This repository contains code, pre-trained models and data for the following Interspeech 2022 submission:
"Predicting pairwise preferences between TTS audio stimuli using parallel ratings data and anti-symmetric twin neural networks"
Cassia Valentini-Botinhao, Manuel Sam Ribeiro, Oliver Watts, Korin Richmond, Gustav Eje Henter
Go to a suitable location and clone repository:
git clone https://github.com/cassiavb/PrefNet.git
cd PrefNet/
Make a directory to house virtual environments if you don't already have one, and move to it:
virtualenv --distribute --python=/usr/bin/python3.6 env
source env/bin/activate
With the virtual environment activated, you can now install the necessary packages.
pip install --upgrade pip
To replicate env used in IS22 subimssion:
pip install tensorflow-gpu==1.10.1
pip install Soundfile==0.10.2
pip install numpy==1.19.4
pip install Keras==2.2.2
pip install kapre==0.1.3.1
pip install h5py==2.10.0
Pre-trained models can be found in models/
Predict the preference between two wavefiles using pre-trained models (GPU only):
./util/submit_tf.sh scripts/predict.py -c config/GRU_4.cfg -m models/interspeech_2022/LargeSet.hdf5 -i1 file1.wav -i2 file2.wav
Data from Eval1-7 in the expected format can be found here.
Data from Large Set coming soon!
./util/submit_tf.sh scripts/train.py -c config/GRU_4.cfg
On test set:
./util/submit_tf.sh scripts/test.py -c config/GRU_4.cfg
On cross validation test sets:
./util/submit_tf.sh scripts/test_crossval.py -c config/GRU_4.cfg
Should be located in:
data_dir/processed/wav16k/
should be named: EXXX___sentence___system.wav
XXX is a unique number that identifies the evaluation (listening test).
Should be located in:
data_dir/processed/scores/EXXX_scores.float
The score file is a binary file in float format that contains a matrix M with pair wise scores between 0 and 1:
M(i,j) = preference of filename(j) over filename(i)

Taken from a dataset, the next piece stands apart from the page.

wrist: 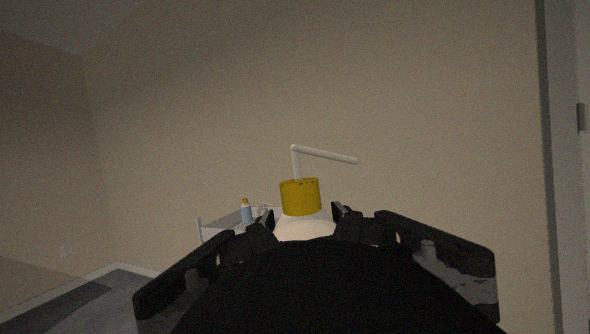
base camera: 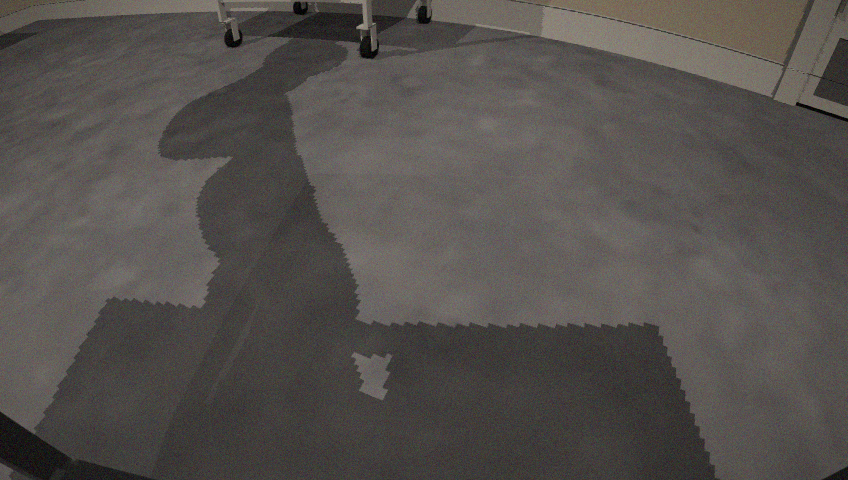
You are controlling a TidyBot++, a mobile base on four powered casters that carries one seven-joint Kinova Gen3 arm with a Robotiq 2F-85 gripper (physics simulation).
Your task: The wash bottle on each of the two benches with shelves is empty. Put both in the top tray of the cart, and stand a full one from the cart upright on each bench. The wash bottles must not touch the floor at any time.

If a pair was not compared in the listening test that matrix element is set to -1
For an evaluation with 100 wavfiles M should be a 100x100 matrix.
Should be located in:
data_dir/processed/filenames/EXXX_filenames.txt
data_dir/processed/filenames/EXXX_pairs.txt
The filenames file is an ascii file containing the name of the wavfiles indexed in the matrix. For this example evaluation this should have 100 lines.
The pairs file is an ascii fike containing all pairs of wavfiles that were compared in the evaluation. The number of lines should match the number of elements in M that are different than -1.